С телом будто слился гулкий крик молний. Синие разряды прошли по всему его телу, разрывая щупальца и заставляя воду вскипать от жара. Волна электричества с грохотом пронеслась по иллюзии, отражаясь в горизонте кровавого озера. Саске сделал шаг назад, отбрасывая остатки слизи. Лицо его искажала злоба. Но это было бесполезно. Новые щупальца поднимались без конца — казалось, их рождала сама суть пространства. Он снова призвал молнии, но силы начали иссякать. Вдох стал тяжёлым. Чакры становилось всё меньше. Долго продолжаться так не могло, ведь щупальцам казалось не было конца. Наконец он выдохся и липкие щупальца сковали его по рукам и ногам, продолжая обвивать и утаскивая под воду.

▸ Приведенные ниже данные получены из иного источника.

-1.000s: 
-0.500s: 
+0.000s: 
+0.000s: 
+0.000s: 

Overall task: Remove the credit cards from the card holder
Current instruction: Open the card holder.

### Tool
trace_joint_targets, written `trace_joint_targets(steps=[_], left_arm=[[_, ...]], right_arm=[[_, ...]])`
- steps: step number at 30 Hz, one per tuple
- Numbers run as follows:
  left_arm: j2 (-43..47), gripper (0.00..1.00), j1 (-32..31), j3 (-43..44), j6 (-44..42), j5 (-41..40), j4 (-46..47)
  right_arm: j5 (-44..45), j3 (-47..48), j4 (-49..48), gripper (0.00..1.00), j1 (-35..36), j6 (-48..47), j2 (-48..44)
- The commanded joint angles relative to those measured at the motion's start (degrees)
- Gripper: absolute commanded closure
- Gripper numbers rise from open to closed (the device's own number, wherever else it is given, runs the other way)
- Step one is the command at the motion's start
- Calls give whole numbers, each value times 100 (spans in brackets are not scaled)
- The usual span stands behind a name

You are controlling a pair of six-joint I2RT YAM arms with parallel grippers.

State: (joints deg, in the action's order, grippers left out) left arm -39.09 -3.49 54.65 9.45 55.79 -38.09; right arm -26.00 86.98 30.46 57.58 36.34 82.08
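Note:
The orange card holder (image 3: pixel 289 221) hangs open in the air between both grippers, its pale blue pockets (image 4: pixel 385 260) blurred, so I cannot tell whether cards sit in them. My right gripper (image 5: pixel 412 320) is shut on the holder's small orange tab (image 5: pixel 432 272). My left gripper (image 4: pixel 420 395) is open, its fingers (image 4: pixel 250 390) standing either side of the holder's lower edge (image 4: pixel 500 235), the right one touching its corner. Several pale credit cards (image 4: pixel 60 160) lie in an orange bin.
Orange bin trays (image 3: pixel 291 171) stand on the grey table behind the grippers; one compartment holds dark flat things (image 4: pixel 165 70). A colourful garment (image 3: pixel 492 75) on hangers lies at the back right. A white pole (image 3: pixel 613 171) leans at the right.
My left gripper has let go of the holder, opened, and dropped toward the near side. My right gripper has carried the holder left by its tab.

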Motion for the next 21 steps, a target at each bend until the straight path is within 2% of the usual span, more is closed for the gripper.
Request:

Он успел увидеть, бой в стороне. Казалось Ламиноко относилась к нему совершенно по другому, ведь на него не нападали эти существа. Он понял, что его просто блокируют и отодвигают на задний план. Он был не важен. И в тот момент — глаза. Красные, как кровь. Алые, как гибель. Те самые глаза, что он ненавидел и жаждал — глаза как у Итачи, полные пренебрежения и насмешки.
Паника ударила волной. Он рванулся, но тело уже не слушалось. Щупальца подняли его над поверхностью, словно трофей — и затем медленно, мучительно, начали опускать вниз. Саске не закричал. Он не мог. Вода сомкнулась над его головой, мир погрузился в безмолвие. Ни звуков, ни света. Только холод и безвозвратность. Давление вокруг усилилось, словно само пространство хотело раздавить его.

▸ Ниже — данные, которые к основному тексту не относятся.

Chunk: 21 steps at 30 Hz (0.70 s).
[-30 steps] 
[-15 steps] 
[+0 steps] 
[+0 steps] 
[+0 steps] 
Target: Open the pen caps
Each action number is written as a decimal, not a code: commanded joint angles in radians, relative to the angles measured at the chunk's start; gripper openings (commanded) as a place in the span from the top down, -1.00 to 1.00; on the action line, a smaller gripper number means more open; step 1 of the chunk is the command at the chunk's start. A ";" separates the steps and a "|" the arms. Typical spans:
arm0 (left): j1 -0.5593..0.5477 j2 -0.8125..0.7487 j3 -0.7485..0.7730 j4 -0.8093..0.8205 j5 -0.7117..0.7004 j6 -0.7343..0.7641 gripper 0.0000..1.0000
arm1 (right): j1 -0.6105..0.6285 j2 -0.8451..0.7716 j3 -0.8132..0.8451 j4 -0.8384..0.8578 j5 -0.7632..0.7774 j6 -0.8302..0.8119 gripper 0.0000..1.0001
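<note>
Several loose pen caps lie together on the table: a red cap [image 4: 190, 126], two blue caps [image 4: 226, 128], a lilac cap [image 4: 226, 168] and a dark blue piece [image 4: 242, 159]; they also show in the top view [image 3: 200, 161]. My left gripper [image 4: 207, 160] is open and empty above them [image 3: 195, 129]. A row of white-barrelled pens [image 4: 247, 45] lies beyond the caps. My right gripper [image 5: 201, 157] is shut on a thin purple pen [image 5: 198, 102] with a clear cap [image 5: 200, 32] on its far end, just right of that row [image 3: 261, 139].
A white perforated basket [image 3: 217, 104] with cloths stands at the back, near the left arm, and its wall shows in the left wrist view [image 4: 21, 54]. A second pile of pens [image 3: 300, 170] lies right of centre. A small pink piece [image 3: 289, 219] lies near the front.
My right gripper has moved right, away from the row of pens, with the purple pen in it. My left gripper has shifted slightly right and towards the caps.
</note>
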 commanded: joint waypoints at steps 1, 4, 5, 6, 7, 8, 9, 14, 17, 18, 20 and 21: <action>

В голове пронеслось одно — я не дотянулся. Ни до Итачи, ни до этой Учихи. Он слаб. Недостаточно зол. Недостаточно силён. Он не победит, как бы не пытался. Ему показалось, что расстояние между ним и Итачи ни капли не сократилось, будто старший брат все так же оставался недостижимой горой, до пика которой невозможно дотянуться.

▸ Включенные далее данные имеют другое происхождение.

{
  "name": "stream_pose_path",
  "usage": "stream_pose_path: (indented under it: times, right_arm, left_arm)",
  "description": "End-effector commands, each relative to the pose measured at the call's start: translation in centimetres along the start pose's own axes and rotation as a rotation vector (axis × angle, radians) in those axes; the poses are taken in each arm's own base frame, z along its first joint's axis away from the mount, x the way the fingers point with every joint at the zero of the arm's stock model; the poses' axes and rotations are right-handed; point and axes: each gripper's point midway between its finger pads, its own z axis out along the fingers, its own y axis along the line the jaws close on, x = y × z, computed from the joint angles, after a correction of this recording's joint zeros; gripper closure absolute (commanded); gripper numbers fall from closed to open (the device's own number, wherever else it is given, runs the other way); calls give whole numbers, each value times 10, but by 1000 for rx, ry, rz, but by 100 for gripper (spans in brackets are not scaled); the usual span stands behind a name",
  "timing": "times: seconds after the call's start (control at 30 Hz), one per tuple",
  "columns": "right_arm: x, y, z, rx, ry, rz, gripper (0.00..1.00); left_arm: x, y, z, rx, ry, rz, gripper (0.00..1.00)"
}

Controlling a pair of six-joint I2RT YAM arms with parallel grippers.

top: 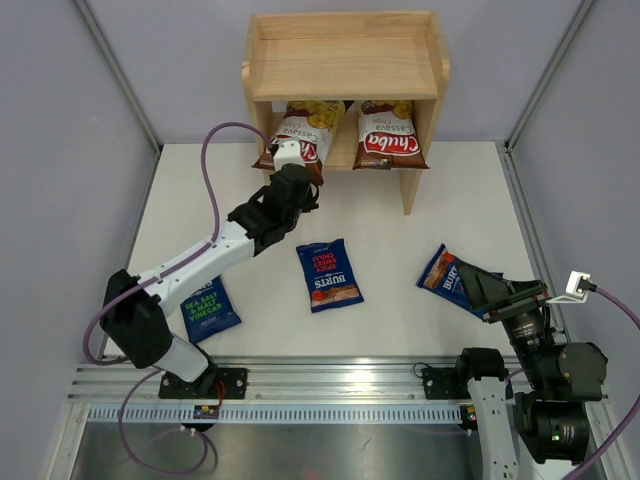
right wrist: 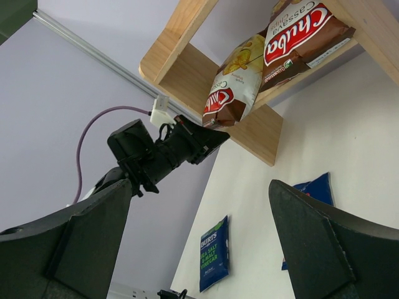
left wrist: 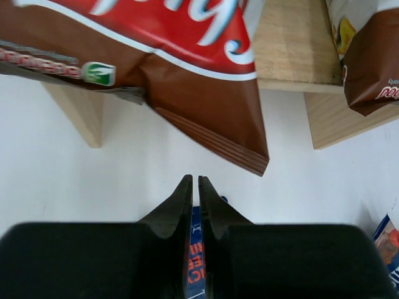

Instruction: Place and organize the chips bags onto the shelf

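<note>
Two brown Chuba chips bags lean in the lower tier of the wooden shelf. The left bag hangs out over the tier's front edge. My left gripper hovers just in front of that bag's lower corner, shut and with nothing between its fingers. Three dark blue Burts bags lie flat on the table, at the left, the middle and the right. My right gripper stands wide open and empty, low over the right bag.
The shelf's top tier holds nothing. A purple cable loops up from the left arm. Grey walls stand on both sides, and a metal rail runs along the near edge.
</note>
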Motion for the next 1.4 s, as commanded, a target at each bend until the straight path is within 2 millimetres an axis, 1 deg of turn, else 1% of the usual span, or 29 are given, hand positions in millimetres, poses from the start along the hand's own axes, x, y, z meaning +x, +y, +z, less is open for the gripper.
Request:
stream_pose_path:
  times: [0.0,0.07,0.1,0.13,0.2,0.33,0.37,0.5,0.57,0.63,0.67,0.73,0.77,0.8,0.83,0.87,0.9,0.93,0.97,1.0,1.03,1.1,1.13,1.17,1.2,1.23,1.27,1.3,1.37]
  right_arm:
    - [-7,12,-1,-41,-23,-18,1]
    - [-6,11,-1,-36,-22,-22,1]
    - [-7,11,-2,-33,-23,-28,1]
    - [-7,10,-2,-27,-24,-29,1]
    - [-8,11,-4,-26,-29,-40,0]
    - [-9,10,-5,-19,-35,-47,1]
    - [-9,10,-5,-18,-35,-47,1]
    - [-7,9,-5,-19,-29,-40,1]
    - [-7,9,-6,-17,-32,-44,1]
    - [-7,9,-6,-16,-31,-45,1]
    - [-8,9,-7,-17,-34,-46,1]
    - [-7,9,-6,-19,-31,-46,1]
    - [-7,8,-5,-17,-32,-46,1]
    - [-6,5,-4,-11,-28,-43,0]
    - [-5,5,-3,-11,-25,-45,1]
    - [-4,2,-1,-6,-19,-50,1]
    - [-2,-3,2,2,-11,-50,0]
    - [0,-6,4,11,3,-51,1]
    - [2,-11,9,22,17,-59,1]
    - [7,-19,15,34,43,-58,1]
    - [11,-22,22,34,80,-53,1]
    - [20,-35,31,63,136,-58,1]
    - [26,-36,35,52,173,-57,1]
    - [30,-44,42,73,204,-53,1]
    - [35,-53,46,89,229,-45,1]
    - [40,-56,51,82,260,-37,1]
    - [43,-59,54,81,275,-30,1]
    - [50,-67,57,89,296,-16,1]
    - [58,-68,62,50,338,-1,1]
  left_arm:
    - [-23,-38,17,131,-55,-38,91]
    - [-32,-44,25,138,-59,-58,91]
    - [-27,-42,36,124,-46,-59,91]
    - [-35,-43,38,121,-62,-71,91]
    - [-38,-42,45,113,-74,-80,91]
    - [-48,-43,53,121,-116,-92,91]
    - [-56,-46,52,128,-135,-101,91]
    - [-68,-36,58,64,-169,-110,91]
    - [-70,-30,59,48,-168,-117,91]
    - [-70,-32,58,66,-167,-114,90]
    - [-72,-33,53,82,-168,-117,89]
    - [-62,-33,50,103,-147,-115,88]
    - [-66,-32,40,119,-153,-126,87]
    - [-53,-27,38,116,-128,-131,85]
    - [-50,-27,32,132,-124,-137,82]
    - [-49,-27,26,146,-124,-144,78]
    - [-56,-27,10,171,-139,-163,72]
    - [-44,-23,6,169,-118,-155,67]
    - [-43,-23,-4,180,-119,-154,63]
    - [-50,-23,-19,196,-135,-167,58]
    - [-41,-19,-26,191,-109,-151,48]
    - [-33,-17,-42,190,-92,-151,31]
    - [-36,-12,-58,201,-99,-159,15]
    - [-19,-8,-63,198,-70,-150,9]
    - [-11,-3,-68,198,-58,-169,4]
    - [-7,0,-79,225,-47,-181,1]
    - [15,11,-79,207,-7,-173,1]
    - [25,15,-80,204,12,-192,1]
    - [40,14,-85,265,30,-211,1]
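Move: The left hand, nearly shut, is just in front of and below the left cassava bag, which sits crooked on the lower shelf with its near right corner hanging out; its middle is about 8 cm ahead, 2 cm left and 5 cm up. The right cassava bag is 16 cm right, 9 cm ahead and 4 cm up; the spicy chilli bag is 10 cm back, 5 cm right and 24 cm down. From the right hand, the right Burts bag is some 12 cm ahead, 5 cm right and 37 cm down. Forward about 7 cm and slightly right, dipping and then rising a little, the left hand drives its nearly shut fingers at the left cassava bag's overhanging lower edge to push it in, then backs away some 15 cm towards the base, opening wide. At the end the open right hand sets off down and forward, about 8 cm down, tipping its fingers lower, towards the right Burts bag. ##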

Щупальца сдавливали грудь, мысли угасали. Алые глаза оставались с ним — последним, что он увидел, прежде чем сжимающееся пространство вытолкнуло его разум в темноту. Сознание померкло. Саске Учиха — наследник проклятия, наперсник мести — в этот момент вновь стал мальчиком. Одиноким, испуганным, затянутым в иллюзию чужой силы и практически сломленным.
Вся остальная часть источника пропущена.